When news networks announced on the afternoon of February 5 that Abdul Latif, Yusuf Nepali and Dilip Kumar Bhujail had been awarded life sentences for their involvement in the fateful hijacking of Indian Airlines Flight IC 814 in December 1999, painful memories returned to me about that time. I was in the Indian high commission in Islamabad on the afternoon of December 24, 1999, when Zee News announced that an Indian Airlines flight bound for New Delhi had been hijacked on take off from Kathmandu.
Having handled two hijackings as consul general in Karachi in 1984, against the backdrop of militancy in Punjab, I had the uneasy feeling that like aircraft hijackings in the past, even this one would inevitably have a Pakistani connection. The ISI had in 1984 actually provided a pistol to the hijackers at Lahore airport. Having observed the working of the Pakistan military during a hijacking in 1984, I had no doubt that General Musharraf would behave no differently in dealing and colluding with the hijackers from General Zia-ul-Haq, in 1984. In 1984, however, Indira Gandhi had no intention of yielding to the demands of the hijackers, who were soon repatriated to India from Dubai.

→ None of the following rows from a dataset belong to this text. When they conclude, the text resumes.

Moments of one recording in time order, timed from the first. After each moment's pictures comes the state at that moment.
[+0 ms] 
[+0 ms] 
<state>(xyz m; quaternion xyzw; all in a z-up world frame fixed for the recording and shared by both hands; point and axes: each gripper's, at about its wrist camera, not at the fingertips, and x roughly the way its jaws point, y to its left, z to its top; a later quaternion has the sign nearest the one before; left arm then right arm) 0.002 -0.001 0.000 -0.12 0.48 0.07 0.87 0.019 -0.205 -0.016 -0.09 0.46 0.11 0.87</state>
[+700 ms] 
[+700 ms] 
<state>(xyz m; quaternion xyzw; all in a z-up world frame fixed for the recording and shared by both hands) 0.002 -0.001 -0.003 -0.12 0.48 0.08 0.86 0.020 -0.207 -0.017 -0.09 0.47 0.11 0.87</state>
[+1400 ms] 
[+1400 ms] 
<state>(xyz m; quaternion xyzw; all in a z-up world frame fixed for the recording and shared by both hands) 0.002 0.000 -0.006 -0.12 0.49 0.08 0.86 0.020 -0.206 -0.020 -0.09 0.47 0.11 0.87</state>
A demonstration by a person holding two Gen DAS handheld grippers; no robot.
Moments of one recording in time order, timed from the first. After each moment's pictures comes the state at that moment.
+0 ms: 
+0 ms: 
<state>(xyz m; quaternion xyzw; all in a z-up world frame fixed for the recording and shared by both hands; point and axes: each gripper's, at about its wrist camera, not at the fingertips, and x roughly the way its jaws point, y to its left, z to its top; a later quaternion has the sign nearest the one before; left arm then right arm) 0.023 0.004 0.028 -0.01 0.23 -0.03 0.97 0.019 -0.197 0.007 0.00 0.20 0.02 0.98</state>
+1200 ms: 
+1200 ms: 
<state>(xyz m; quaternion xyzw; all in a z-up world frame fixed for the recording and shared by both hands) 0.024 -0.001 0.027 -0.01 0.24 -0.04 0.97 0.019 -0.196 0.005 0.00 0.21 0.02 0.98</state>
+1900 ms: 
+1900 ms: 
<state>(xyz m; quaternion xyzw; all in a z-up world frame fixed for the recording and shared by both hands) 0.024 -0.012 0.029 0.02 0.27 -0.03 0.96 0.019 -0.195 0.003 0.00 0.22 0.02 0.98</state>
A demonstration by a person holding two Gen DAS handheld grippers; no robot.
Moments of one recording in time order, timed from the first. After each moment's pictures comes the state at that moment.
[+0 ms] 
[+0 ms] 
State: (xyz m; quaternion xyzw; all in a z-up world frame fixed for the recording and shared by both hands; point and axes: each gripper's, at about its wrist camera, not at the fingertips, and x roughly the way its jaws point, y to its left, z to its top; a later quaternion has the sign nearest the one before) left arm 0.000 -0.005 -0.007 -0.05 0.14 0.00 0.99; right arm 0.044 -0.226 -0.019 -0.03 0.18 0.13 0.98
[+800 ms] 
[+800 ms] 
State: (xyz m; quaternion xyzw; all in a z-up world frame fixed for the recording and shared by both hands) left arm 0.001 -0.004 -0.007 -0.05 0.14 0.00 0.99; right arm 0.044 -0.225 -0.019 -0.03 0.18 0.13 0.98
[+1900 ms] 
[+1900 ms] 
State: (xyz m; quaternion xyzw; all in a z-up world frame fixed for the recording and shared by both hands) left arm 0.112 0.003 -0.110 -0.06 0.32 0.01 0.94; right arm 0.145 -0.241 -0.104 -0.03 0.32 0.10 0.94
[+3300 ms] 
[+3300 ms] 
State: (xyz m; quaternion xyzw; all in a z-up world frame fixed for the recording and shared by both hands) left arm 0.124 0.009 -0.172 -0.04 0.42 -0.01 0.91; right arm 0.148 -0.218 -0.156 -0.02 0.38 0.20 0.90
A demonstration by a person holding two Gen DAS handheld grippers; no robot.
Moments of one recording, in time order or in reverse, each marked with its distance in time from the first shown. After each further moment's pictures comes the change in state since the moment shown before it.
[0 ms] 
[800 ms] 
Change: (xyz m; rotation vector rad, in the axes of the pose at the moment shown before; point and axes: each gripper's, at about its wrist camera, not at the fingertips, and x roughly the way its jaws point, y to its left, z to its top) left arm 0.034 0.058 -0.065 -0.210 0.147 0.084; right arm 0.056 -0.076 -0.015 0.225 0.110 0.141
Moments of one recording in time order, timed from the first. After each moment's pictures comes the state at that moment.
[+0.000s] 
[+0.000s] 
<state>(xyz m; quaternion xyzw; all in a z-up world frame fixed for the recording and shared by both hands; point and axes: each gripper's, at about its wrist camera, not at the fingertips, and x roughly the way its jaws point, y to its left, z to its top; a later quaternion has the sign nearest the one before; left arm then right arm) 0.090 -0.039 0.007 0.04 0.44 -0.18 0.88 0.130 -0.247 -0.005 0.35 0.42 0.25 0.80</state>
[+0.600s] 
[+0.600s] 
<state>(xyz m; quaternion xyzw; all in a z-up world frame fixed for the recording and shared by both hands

It is not the purpose of this article to narrate all that transpired between December 24 and December 31, 1999. The full records of every conversation, including talks with Taliban diplomats and actions taken, were meticulously recorded by the high commission. They should perhaps be made public. But, it would suffice to say that New Delhi was totally unprepared to deal with the situation. Things were messed up in every respect, ranging from the inability to act decisively to terminate the hijacking in Amritsar, the insensitive manner in which the relatives of the passengers were treated and the media handled, to the entire fiasco of sending a hotchpotch team without an empowered senior and universally respected negotiator to Kandahar. One could not also understand the refusal to make public the fact that the high commission had sought and obtained an assurance from the Taliban that the aircraft would be stormed by them if even a single passenger was harmed by the hijackers. The Taliban felt compelled to give this assurance because they were warned of the serious international consequences of any harm coming to the passengers. Sadly, the Clinton administration was too engrossed in its last Christmas holidays of the 20th century to offer any tangible support, or mount any pressure on the Musharraf dispensation, which was working hand in glove with the Taliban and the hijackers.